Food is undoubtedly one of the best ways to get up close and personal with the local people and their culture, and this TastyBus tour just reinforced our belief. If we have to pick one experience in Italy that left an indelible mark on our mind, this would be it! The Parma region itself has contributed so much to the Italian culinary landscape, it is a shame so few people know about it and visit this part of the country. So if you are planning a trip to Italy, we highly recommend keeping a day aside to immerse yourself in the magic of Parma!
But apart from the destination itself blowing us off our feet, it was Elisa and the TastyBus team that truly made our day memorable. A thoughtfully organised and well-executed tour, we thoroughly enjoyed the whole experience of visiting local Parmesan cheese, Parma ham and Balsamic Vinegar factories in Parma. By choosing the right producers to visit, sharing local stories and by allowing us to explore at our own pace, Elisa did a fabulous job of presenting Parma to us, because it’s always the little details that make the difference!
How to reach Parma
A visit to Parma makes for a great day trip from several nearby Italian cities like Milan, Florence and Bologna. If based out of the latter, here are a bunch of other day trips from Bologna you should explore. The best way to reach Parma is by taking a train to its central train station irrespective of where your base location in Italy is. With a very well connected rail network, we found trains to be the most convenient mode of transport to navigate through the country. So whether you are based out of Milan, Florence, Rome or Venice, you can easily find a train to Parma. Once you reach Parma station, there are public buses to take you around the city, making it really easy to travel around.

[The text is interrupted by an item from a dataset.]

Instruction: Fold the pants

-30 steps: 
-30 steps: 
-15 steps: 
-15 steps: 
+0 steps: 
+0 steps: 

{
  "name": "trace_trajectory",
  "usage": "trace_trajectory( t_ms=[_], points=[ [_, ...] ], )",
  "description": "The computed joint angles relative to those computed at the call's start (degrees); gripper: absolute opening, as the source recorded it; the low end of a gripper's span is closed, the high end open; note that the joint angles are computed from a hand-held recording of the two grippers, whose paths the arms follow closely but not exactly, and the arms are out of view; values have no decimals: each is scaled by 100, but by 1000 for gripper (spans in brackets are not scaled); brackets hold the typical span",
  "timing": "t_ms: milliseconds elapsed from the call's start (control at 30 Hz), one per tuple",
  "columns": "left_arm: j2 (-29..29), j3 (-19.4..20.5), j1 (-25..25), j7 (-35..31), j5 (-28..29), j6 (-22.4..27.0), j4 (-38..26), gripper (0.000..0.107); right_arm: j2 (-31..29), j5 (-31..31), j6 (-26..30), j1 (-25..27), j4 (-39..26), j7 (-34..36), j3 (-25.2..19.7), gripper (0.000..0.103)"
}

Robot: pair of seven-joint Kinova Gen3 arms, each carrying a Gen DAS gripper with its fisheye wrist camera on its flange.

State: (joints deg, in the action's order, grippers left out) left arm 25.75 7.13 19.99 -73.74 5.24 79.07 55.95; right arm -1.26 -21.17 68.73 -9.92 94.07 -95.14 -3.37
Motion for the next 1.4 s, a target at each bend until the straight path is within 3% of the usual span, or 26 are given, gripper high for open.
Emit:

If you are basing yourself out of Rome, here are some essential travel tips for Rome to help you find your way around the city!
Our day trip to Parma from Milan was a breeze, thanks to the excellent train connectivity and the well-organized TastyBus tour. It wouldn’t be an exaggeration to say that this trip to Parma was one of our most memorable experiences in Italy! If you are looking for an offbeat, unique food tour in Italy, we highly recommend you give the TastyBus tour in Parma a shot. If you do go for this tour, definitely let us know how you liked it!